• Work to be completed: From the line with "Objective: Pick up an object" to the line with "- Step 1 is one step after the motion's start", retype every line exactly, including those two, and leave out the rest of the data below.

• Material provided:

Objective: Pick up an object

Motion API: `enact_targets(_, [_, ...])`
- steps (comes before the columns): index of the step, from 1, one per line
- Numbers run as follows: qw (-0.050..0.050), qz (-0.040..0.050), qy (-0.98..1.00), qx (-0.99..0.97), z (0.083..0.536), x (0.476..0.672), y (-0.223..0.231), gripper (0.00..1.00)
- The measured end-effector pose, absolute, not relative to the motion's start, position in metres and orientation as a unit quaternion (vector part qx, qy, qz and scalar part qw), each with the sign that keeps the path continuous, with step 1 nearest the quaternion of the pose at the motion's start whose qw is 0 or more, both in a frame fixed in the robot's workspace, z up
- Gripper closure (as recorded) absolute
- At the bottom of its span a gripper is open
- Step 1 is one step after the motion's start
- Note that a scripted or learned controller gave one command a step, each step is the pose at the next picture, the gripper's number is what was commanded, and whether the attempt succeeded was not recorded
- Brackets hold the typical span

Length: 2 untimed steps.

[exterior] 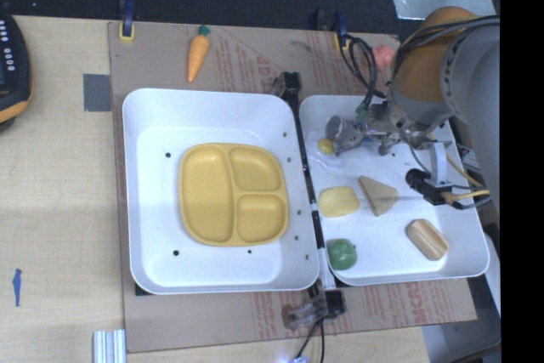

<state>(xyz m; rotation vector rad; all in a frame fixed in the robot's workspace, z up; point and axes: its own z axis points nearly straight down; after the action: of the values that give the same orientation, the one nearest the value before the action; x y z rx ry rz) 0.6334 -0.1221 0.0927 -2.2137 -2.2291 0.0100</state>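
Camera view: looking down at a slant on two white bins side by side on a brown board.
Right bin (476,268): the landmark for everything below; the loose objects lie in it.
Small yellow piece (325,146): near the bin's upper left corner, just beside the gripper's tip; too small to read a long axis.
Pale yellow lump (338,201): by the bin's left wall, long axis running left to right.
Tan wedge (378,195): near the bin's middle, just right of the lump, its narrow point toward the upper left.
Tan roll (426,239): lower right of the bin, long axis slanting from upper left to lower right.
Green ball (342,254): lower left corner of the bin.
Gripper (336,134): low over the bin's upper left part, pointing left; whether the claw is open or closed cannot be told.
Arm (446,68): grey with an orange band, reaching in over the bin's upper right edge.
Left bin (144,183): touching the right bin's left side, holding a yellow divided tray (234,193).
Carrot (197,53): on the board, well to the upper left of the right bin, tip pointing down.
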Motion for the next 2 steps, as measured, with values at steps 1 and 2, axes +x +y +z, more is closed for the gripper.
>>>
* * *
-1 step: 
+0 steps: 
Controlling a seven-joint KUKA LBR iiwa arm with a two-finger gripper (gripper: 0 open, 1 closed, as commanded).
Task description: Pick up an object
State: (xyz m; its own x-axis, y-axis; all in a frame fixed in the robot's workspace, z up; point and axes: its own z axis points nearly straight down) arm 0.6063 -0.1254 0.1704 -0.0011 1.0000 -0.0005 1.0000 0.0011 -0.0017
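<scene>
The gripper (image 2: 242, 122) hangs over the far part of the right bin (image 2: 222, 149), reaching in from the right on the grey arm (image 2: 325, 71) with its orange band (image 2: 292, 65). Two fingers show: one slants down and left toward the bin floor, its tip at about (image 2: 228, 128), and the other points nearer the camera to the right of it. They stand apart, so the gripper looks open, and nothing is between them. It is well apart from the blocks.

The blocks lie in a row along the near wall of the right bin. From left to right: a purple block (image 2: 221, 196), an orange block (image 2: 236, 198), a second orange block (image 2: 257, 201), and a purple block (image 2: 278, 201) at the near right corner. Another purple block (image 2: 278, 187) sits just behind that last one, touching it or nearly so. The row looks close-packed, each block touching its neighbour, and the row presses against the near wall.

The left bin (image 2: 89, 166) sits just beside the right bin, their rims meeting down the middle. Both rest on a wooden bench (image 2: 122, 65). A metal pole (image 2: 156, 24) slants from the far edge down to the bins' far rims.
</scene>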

• Answer section:
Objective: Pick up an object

Motion API: `enact_targets(_, [_, ...])`
- steps (comes before the columns): index of the step, from 1, one per line
- Numbers run as follows: qw (-0.050..0.050), qz (-0.040..0.050), qy (-0.98..1.00), qx (-0.99..0.97), z (0.083..0.536), x (0.476..0.672), y (-0.223..0.231), gripper (0.00..1.00)
- The measured end-effector pose, absolute, not relative to the motion's start, position in metres and orientation as a unit quaternion (vector part qx, qy, qz and scalar part qw), each with the sign that keeps the path continuous, with step 1 nearest the quaternion of the pose at the motion's start whose qw is 0 or more, both in a frame fixed in the robot's workspace, z up
- Gripper closure (as recorded) absolute
- At the bottom of its span a gripper is open
- Step 1 is one step after the motion's start

No further output is given for this exercise.